Bad news: My nephew (and the rest of his family) are currently quarantined and awaiting test results after one of his classmates tested positive.
Good news: He’s apparently still in good spirits. He just had the following convo with my brother:
- Hey Dad?
- Yes, son?
- Why does President Trump hate raccoons?
- I don’t know, why?
- Because they always wear masks!
Variance: His parents are now fully locked down with 2 kids and a massive supply of candy that was purchased at a post Halloween sale.
My decision to be so strict since March has definitely been at least 50% in consideration of essential workers and how our actions effect their lives.
Jesus fucking Christ. No liability shield, period.
https://twitter.com/tvietor08/status/1329244603757727746?s=21
In Australia we have a comedy group that run a website who will call up any News Corp publication, wait on hold and cancel on ,your behalf.
- John Casey, an upper-level manager at the plant, is alleged to have explicitly directed supervisors to ignore symptoms of COVID-19, telling them to show up to work even if they were exhibiting symptoms of the virus. Casey reportedly referred to COVID-19 as the “glorified flu” and told workers not to worry about it because “it’s not a big deal” and “everyone is going to get it.” On one occasion, Casey intercepted a sick supervisor who was on his way to be tested and ordered him to get back to work, saying, “We all have symptoms — you have a job to do.” After one employee vomited on the production line, managers reportedly allowed the man to continue working and then return to work the next day.

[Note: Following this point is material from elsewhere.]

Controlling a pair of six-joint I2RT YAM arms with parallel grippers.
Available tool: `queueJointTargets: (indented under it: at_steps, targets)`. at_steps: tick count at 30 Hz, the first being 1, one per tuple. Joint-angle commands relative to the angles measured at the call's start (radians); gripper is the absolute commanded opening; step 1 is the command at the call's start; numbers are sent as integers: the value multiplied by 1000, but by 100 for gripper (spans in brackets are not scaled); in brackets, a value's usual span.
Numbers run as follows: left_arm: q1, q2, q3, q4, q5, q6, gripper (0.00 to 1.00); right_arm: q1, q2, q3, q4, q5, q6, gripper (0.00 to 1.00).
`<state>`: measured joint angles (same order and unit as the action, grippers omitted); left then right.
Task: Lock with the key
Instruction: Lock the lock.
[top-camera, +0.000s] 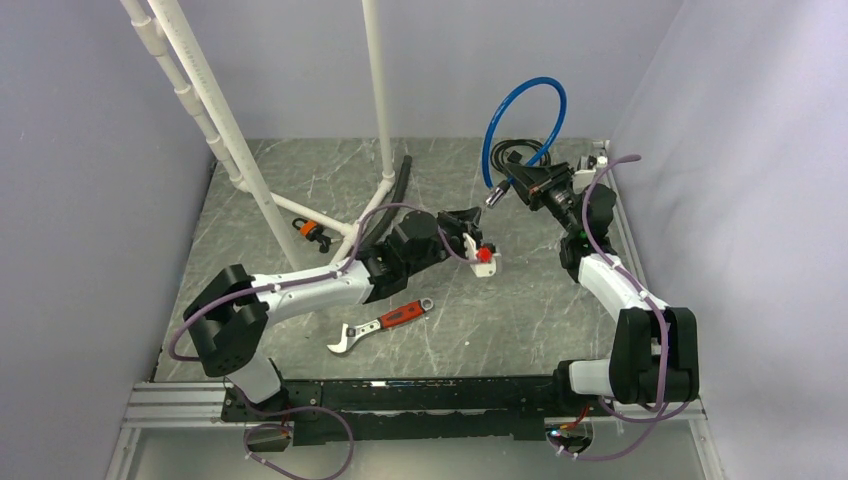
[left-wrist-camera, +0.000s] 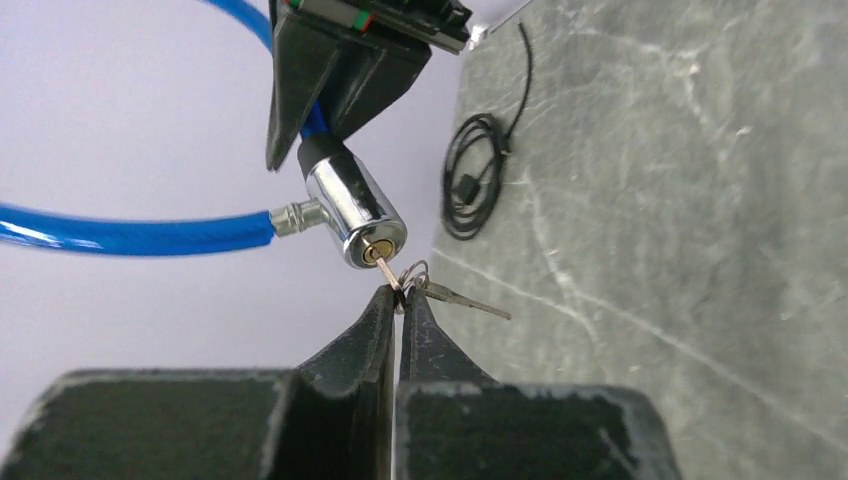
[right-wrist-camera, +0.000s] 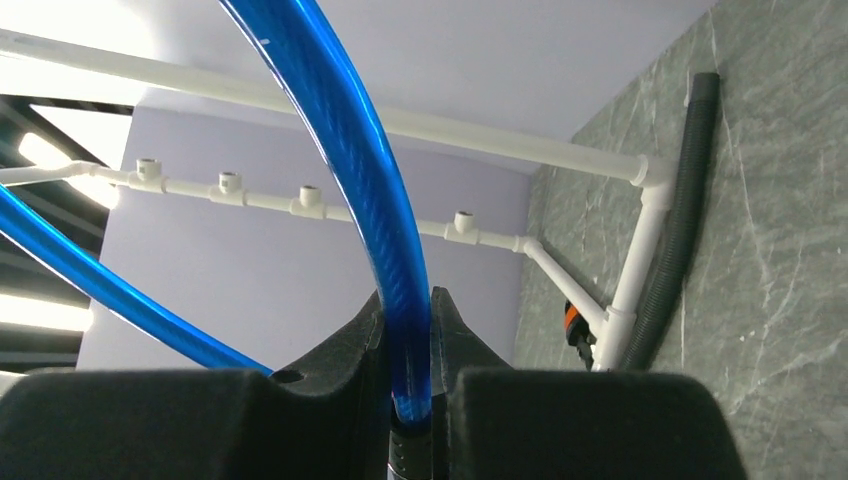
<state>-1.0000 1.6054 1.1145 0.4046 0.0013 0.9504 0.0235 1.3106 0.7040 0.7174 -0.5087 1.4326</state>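
A chrome lock cylinder (left-wrist-camera: 355, 210) on a blue cable (left-wrist-camera: 130, 235) hangs in the air above the table. The key (left-wrist-camera: 390, 273) sticks in its brass keyhole. My left gripper (left-wrist-camera: 400, 296) is shut on the key's head. A ring with a second key (left-wrist-camera: 465, 298) dangles beside its fingertips. From the top, the left gripper (top-camera: 478, 213) meets the lock (top-camera: 493, 198) from the left. My right gripper (right-wrist-camera: 408, 300) is shut on the blue cable (right-wrist-camera: 340, 130) just above the lock's black collar. It holds the loop (top-camera: 525, 100) upright at the back right.
A red-handled wrench (top-camera: 380, 325) lies near the front. A white pipe frame (top-camera: 230, 130), a black corrugated hose (top-camera: 385, 205) and an orange clamp (top-camera: 313, 232) stand at the back left. A coiled black cord (left-wrist-camera: 475, 190) lies by the back wall. A small white and red piece (top-camera: 485, 257) sits under the left gripper.
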Motion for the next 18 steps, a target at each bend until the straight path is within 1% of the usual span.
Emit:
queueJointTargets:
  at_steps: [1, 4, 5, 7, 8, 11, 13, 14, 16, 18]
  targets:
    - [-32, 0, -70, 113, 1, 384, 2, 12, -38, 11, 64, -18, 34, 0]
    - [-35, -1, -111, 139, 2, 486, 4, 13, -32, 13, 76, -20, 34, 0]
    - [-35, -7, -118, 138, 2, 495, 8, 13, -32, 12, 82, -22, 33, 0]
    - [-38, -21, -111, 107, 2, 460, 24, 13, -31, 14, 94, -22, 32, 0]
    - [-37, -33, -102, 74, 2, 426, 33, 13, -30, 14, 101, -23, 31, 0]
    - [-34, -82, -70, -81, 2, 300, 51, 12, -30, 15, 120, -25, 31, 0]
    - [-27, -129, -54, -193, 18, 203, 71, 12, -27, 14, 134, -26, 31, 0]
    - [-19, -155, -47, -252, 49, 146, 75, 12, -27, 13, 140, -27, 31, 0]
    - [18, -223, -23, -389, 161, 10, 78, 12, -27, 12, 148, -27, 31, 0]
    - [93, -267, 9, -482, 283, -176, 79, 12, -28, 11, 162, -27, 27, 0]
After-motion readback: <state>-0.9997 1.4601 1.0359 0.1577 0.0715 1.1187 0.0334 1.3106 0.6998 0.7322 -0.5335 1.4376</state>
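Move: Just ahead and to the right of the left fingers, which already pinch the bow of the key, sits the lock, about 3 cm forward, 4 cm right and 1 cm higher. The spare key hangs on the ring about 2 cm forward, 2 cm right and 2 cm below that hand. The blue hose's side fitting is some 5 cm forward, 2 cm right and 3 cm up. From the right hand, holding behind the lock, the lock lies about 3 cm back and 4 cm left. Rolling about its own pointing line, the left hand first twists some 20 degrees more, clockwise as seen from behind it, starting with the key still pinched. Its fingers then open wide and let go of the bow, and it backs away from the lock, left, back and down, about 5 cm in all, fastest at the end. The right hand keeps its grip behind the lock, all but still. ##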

Um, yeah. Totally gross! You’ll never find that in my freezer! No sirree Bob.
I genuinely hope this is not sarcasm.
When I was a kid Tyson and Perdue were two brands mom always refused to buy because of how unsanitary their plants are. Also she absolutely never bought ground beef.
It’s weird to have such a strong opinion about formed and breaded chicken bits. I’m honestly unsure what I am supposed to be horrified by here.
My opinion about Tyson is more due to their union busting practices. Perdue may be just as bad, but due to circumstances I just happened to know a lot about Tyson doing this back in the early nineties and it always stuck with me to avoid them. (Although my wife still buys the shit occasionally even though I’ve asked her a dozen times to not purchase their products.)